YOUR GOAL:
Take the lines below from the first through the one that contains "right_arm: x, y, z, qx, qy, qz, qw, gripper" and copy them exactly.

SUPPLIED MATERIAL:
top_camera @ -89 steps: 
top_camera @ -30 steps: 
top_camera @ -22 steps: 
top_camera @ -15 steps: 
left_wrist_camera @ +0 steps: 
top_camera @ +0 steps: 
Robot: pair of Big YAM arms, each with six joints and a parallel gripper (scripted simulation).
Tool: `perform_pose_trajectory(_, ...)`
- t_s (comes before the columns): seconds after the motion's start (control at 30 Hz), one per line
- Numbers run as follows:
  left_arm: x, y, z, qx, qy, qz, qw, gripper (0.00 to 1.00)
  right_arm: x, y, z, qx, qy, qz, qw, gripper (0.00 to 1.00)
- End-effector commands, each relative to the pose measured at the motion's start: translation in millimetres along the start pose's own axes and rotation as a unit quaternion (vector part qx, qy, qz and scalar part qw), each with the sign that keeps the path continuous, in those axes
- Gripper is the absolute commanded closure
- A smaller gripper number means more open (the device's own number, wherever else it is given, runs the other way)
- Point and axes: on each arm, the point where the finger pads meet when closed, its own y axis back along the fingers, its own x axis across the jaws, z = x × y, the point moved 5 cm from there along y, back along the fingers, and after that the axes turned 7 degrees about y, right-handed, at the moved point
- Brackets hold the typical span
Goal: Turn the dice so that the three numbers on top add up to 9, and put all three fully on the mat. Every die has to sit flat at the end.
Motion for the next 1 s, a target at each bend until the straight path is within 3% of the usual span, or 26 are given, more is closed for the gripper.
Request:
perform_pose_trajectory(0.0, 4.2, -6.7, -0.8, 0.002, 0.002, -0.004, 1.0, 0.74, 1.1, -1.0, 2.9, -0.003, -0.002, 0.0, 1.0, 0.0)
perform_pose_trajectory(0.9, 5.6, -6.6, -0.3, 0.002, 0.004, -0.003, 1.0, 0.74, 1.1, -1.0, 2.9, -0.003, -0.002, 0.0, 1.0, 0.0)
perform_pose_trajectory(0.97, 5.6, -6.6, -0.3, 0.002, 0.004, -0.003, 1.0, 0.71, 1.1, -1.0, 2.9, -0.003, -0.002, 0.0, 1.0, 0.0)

YOUR RESPONSE:
top_camera @ -89 steps: 
top_camera @ -30 steps: 
top_camera @ -22 steps: 
top_camera @ -15 steps: 
left_wrist_camera @ +0 steps: 
top_camera @ +0 steps: 
Robot: pair of Big YAM arms, each with six joints and a parallel gripper (scripted simulation).
Tool: `perform_pose_trajectory(_, ...)`
- t_s (comes before the columns): seconds after the motion's start (control at 30 Hz), one per line
- Numbers run as follows:
  left_arm: x, y, z, qx, qy, qz, qw, gripper (0.00 to 1.00)
  right_arm: x, y, z, qx, qy, qz, qw, gripper (0.00 to 1.00)

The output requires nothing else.